Fundamental to understanding the Chinese, she says, is China’s lack of an independent judicial system. “[Britons] can communicate on an ordinary polite level, we don’t need to have a real understanding between us, because we know if something goes wrong we can go to the law and have all sorts of protections. But the Chinese have none of that. They call themselves laobaixing, ‘ordinary people’, because there really is nothing between them and the emperor. It has been that way for thousands of years and means they are much more enterprising and resilient than us, but also far more cautious and don’t really open up until they trust you and feel you are telling them absolutely the truth.”

“Why Do You Lecture Us?”

Those looking to woo the Chinese would do well to follow the example of Shanghai-born Sir Henry, 81, who steered his company through the choppy post-Mao waters. “He would never ask them for anything, because he doesn’t want to put them in a position of saying no. That would mean loss of face. You have to be incredibly subtle if you want something and build up a relationship. People going in and being all ‘hard-nosed executive’ is something the Chinese find quite difficult.” Nor, however, should one grovel. “It’s a natural British reaction to say, ‘Your cities are so much bigger than ours, your roads are so much better,’ but the Chinese don’t like that. They long for success. But they’re very humble, so they don’t want you to show off either.” British smoothness can also bamboozle. “We’re very good at being polite, but what is behind that? The Chinese sense that immediately.”

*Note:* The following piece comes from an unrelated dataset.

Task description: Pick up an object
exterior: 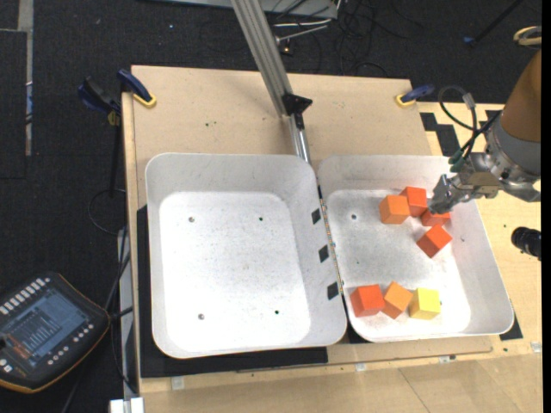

Tessa Keswick, author of The Colour of the Sky After Rain, at home in London.

Mindful of family business interests, she doesn’t want to discuss the pro-democracy protests in Hong Kong. “The Chinese look at the Americans and say, ‘Why do you lecture us? You’ve got 2.3m people in prison — we don’t. You bomb the whole of the Middle East to bits.’ They cannot understand how the Americans do that.

“If only we could have what the Foreign Office calls constructive engagement [with the Chinese], rather than lecture other people on human rights,” Keswick says. “If you start telling countries what to do, you’ve had it.”